**TASK DETAILS**
Since the data must remain as supplied, reproduce it word for word.
=== Begin Enclosure ===
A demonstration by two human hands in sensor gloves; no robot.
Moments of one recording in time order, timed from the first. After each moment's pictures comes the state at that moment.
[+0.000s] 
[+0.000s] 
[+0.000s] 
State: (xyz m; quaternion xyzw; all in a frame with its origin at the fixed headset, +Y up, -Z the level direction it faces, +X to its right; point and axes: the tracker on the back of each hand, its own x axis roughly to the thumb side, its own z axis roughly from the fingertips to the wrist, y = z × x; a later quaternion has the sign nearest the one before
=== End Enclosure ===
**ANSWER BELOW**
A demonstration by two human hands in sensor gloves; no robot.
Moments of one recording in time order, timed from the first. After each moment's pictures comes the state at that moment.
[+0.000s] 
[+0.000s] 
[+0.000s] 
State: (xyz m; quaternion xyzw; all in a frame with its origin at the fixed headset, +Y up, -Z the level direction it faces, +X to its right; point and axes: the tracker on the back of each hand, its own x axis roughly to the thumb side, its own z axis roughly from the fingertips to the wrist, y = z × x; a later quaternion has the sign nearest the one before

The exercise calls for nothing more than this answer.